1779
Se llamaba Thomas Easling y era esclavo de la arpía de su mujer.
Para Justinia, él era el futuro. Era la vida.
No era un hombre guapo. Tendía a la gordura, y a medida que lo observaba envejecer (porque era una partida muy larga la que ella estaba jugando, y tardó años en estar segura de que era el hombre correcto), los carrillos se le descolgaban cada vez más, hasta darle el aire de un perro bulldog melancólico.
Si él hubiera sido sólo un inútil, un perdedor, puede que lo hubiera rechazado y escogido a otro. Pero en aquel rostro que suspiraba había dos ojos en los que ardía otra cosa. Un odio acumulado y relumbrante. Un ansia de desgarrar y destruir.
Una noche se sentó en el tejado de su casa, cerró los ojos y escuchó la disputa que tenía lugar en el interior.
Era sobre dinero, por supuesto. El dinero. ¡Cómo se obsesionaban los vivos con él! ¡Como si pudiera comprar todo lo valioso! Al parecer, Thomas Easling había gastado demasiado en un regalo para un colega de la casa comercial donde trabajaba. Había intentado allanarse el camino hacia un ascenso, pero el colega se había limitado a devolverle el regalo, en forma de una botella de vino. Y la mujer de Easling, una metodista devota, ni siquiera bebía.
Lo que siguió no fue tanto una discusión como una enumeración de todos los aspectos en los que él le había fallado. Él no dijo gran cosa a modo de réplica, aparte de mostrarse de acuerdo con los argumentos de ella. Uno tras otro.
Al fin, todo acabó. La mujer salió como una tromba de la casa con la intención de ir a la bodega del barrio. Quería vender la botella por lo que quisieran darle.
Era lo que Justinia había estado esperando.
Se deslizó al interior a través de la ventana del segundo piso de la casa.
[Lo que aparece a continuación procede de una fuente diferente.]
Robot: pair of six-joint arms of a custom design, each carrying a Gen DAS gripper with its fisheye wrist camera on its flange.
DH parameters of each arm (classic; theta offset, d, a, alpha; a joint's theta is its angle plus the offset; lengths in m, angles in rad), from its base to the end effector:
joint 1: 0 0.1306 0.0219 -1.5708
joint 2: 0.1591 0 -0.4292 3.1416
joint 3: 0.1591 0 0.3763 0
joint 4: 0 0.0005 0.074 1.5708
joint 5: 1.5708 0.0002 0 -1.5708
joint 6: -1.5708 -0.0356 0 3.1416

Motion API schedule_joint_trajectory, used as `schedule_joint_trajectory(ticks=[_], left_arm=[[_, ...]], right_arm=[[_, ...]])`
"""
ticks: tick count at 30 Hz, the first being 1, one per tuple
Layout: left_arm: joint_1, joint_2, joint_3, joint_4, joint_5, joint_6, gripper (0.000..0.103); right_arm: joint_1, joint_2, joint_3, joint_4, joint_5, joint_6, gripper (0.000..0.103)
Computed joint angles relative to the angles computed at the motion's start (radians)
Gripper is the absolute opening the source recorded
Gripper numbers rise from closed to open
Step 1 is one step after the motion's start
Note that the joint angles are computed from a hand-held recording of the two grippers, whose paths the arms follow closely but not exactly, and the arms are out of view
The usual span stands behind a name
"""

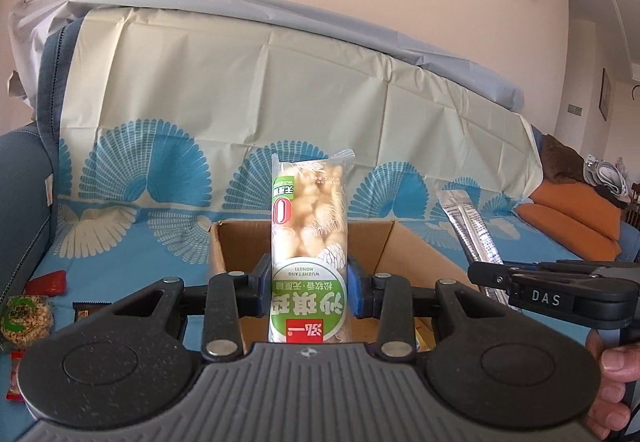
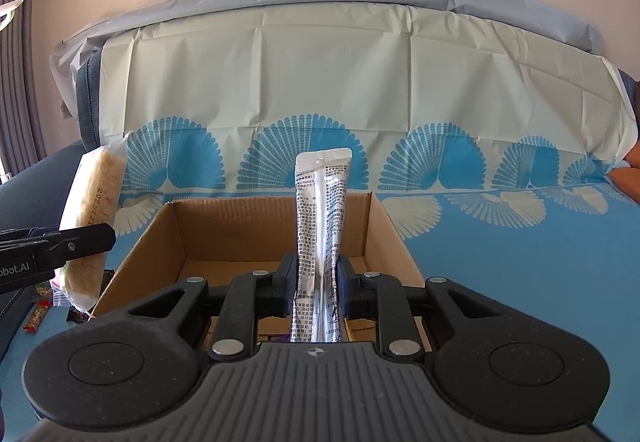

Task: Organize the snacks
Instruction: 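Lift the white peanut bar with the left tool while the right tool carries the silver packet over the box, then open both tools to drop the peanut bar and silver packet into the box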

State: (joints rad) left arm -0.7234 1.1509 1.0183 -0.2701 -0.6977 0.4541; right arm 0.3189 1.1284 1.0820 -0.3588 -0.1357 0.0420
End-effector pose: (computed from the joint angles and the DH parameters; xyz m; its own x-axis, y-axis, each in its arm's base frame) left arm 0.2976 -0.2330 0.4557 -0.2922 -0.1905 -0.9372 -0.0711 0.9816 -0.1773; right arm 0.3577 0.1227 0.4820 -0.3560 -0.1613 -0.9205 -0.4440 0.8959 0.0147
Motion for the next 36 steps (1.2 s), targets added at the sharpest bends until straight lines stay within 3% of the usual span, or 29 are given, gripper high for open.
schedule_joint_trajectory(ticks=[16,36], left_arm=[[-0.013,0.016,0.0,0.023,0.056,-0.033,0.04],[0.008,0.023,0.014,-0.011,0.105,0.018,0.043]], right_arm=[[0.014,0.005,-0.001,0.004,0.034,0.007,0.022],[0.02,0.018,0.01,-0.024,0.027,0.017,0.025]])
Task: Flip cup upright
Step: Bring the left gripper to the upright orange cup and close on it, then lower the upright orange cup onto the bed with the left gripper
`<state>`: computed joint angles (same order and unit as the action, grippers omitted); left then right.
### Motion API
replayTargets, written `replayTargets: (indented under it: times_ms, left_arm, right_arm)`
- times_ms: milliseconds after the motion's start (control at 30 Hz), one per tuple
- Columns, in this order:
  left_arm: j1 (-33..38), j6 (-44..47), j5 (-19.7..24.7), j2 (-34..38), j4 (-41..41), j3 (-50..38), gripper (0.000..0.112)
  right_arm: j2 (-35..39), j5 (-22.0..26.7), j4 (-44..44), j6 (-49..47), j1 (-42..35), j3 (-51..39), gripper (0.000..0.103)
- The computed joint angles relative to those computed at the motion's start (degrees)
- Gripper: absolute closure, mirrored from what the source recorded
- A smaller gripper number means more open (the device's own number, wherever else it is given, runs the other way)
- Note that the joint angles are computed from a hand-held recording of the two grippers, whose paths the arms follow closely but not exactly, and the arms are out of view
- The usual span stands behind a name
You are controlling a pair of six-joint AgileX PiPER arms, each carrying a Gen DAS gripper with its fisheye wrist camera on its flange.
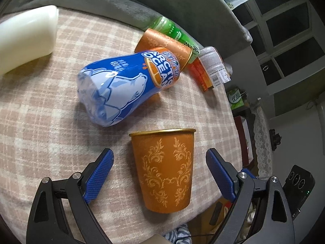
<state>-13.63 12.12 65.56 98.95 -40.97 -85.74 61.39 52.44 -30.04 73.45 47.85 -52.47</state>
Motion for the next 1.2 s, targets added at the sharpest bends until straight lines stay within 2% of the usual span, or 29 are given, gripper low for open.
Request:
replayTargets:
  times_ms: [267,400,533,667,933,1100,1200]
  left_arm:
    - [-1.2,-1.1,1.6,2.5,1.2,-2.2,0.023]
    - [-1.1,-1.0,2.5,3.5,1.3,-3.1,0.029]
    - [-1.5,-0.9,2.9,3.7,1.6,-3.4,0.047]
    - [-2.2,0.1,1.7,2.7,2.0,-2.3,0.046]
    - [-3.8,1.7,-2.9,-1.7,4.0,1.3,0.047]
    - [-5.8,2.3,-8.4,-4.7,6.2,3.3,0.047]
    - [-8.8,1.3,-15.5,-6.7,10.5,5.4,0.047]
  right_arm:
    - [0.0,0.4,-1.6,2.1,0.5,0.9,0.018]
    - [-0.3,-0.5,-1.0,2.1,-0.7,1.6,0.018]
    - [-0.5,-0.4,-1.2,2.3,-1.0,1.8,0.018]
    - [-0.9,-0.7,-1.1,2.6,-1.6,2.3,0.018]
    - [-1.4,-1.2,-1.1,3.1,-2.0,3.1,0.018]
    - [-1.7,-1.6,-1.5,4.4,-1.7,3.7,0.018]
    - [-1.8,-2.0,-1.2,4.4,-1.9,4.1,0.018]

Se encontró, como había esperado, en el dormitorio de Easling. Como muchos casados de la época, tenían habitaciones separadas. Si se hubieran visto obligados a compartir la cama, se habrían asesinado el uno al otro hacía tiempo.
Justinia oyó que Easling subía la escalera. Tenía que moverse con rapidez. Tras quitarse el vestido, entonó las palabras de un hechizo que le había enseñado Vincombe. Difícilmente podría tentar a un hombre con su propio aspecto, ni siquiera a uno que odiara tanto a las mujeres como Easling. Al hacer efecto el hechizo, sintió que se transformaba. La piel se le rellenó, los pechos se le inflaron como un bizcocho dentro de un horno. Un tono rosáceo coloreó su carne blanca. Le creció pelo en la cabeza, un largo pelo de un rojo espléndido que le hizo cosquillas en los hombros.
Había sido puta durante el tiempo suficiente para saber qué quería un hombre como Easling. Cuando la puerta se abrió y él entró, no fue recibido por un súcubo ni por un ángel, sino por una mujer en apuros. Sujeta a la cama con cuerdas tirantes, tan ilusorias como su cabello, yacía abierta de brazos y piernas. Una fina tela había sido atada sobre su boca a modo de mordaza.
Miró a Easling con dos ojos que le suplicaban que recordara su moral más elevada, que rememorara todos los sermones que había escuchado en la iglesia.
La expresión de la cara de él mereció la pena. La sorpresa cedió paso a un momento de horror. Y luego, su cara volvió a cambiar. Se alzaron las comisuras de su boca. Sus ojos se entrecerraron. Su ceño se frunció, como si no pudiera creer en su propia suerte.
A continuación cerró la puerta tras de sí y se quitó el cinturón. Mientras se lo enrollaba en una mano, se acercó a ella. Había muchas preguntas en sus ojos, pero no era del tipo de hombre que le miraba el dentado a un caballo regalado.